Section 502 of the Federal Food, Drug and Cosmetic Act provides, in pertinent part, that:
[a] drug or device shall be deemed to be misbranded — (a) if its labeling is false or misleading in any particular.
21 U.S.C. §(s) 352(a). "Misleading," as used in Section(s) 502, is defined as follows:
(n) If an article is alleged to be misbranded because the labeling is misleading, then in determining whether the labeling is misleading there shall be taken into account (among other things) not only representations made or suggested by statement, word, design, device, or any combination thereof, but also the extent to which the labeling fails to reveal facts material in the light of such representations or material with respect to consequences which may result from the use of the article to which the labeling related under the conditions of use prescribed in the labeling thereof or under such conditions of use as are customary or usual.

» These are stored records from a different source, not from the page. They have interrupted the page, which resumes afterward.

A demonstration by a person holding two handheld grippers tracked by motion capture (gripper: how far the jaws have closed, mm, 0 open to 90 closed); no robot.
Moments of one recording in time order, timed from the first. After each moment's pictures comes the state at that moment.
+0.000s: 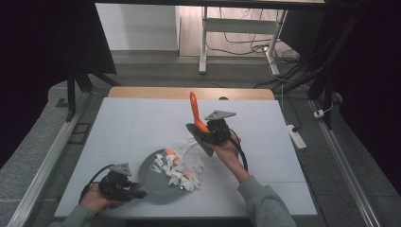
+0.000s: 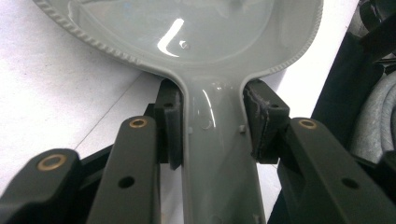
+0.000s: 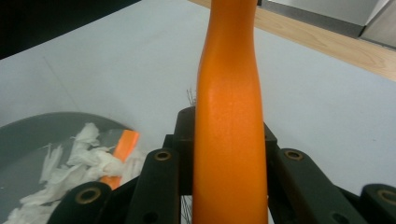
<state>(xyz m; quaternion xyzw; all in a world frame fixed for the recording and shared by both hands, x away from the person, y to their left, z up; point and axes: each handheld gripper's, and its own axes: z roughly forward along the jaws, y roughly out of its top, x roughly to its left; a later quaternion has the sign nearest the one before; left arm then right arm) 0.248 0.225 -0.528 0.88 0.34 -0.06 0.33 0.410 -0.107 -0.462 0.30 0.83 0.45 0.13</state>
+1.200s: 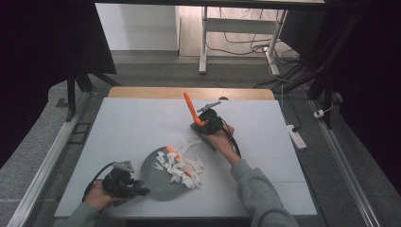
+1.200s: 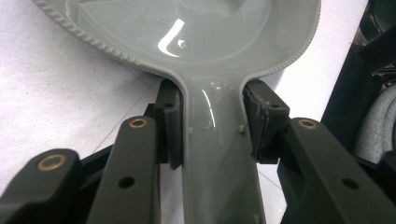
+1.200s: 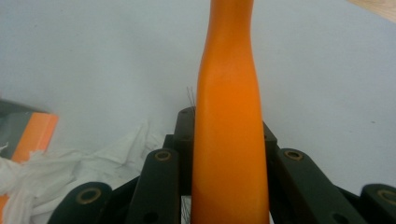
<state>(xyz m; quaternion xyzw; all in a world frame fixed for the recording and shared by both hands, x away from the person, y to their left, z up) 0.257 0.219 -0.529 0.87 0.35 -0.06 0.34 0.474 -0.083 -0.496 0.34 0.87 0.33 0.13</state>
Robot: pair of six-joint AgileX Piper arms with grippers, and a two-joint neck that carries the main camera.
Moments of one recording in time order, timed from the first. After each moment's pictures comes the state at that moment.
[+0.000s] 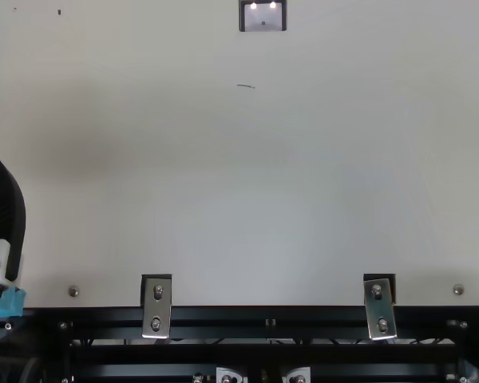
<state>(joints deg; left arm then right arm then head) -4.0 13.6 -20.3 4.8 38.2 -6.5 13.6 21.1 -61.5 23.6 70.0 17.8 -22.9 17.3</state>
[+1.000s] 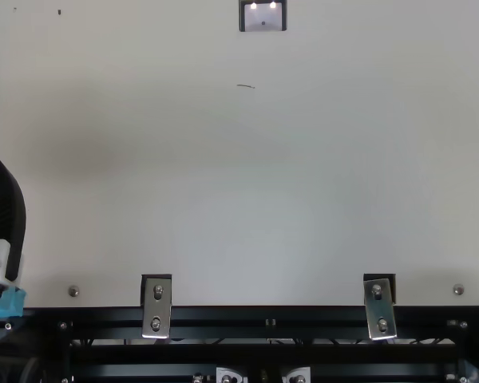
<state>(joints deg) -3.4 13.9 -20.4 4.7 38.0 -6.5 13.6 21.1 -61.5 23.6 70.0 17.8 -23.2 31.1</state>
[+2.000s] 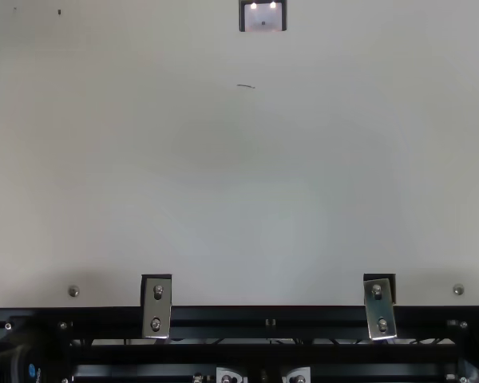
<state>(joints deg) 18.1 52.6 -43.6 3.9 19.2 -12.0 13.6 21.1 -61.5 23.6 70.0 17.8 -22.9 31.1</state>
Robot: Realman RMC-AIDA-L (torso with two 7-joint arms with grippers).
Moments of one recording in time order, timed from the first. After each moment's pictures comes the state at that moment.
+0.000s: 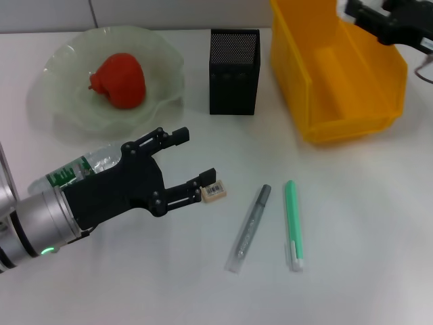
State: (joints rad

21 U.S.C. §(s) 321(n). The FDA itself construes these provisions to mean that if consumers of oral contraceptives are not "fully informed of the benefits and risks involved in [the] use" of oral contraceptives, then the "oral contraceptive drug product . . . is misbranded under section 502 of the Federal Food, Drug, and Cosmetic Act." 21 C.F.R. 310.501(a).
As discussed above, the FDA has rationally concluded, based on its expertise, that the inclusion of an animal carcinogen warning is not warranted in light of current scientific studies performed on humans. The pertinent animal studies in this case — showing a connection between estrogen and cancer — are not necessarily applicable to humans, particularly where the animal studies used relatively higher dosages than would normally be ingested by humans. We therefore find that the FDA did not fail to reveal facts material to the use of the drug, see 21 U.S.C. §(s) 321(n), and conclude that its labeling decision was not misleading. Consequently it was not contrary to law.
We have fully considered all other claims advanced on this appeal and find them unavailing.
Henley has presented sound and cogent arguments for the inclusion of cautionary information, and we might not have chosen the FDA's course had it been ours to chart. But that is hardly the point. Where, as here, an agency's determination cannot be characterized as arbitrary, capricious, an abuse of discretion, or contrary to law, the APA precludes us from substituting our judgment for that of the agency. See Citizens to Preserve Overton Park, 401 U.S. at 416; Baltimore Gas Elec., 461 U.S. at 103. Accordingly, the decision of the district court is AFFIRMED.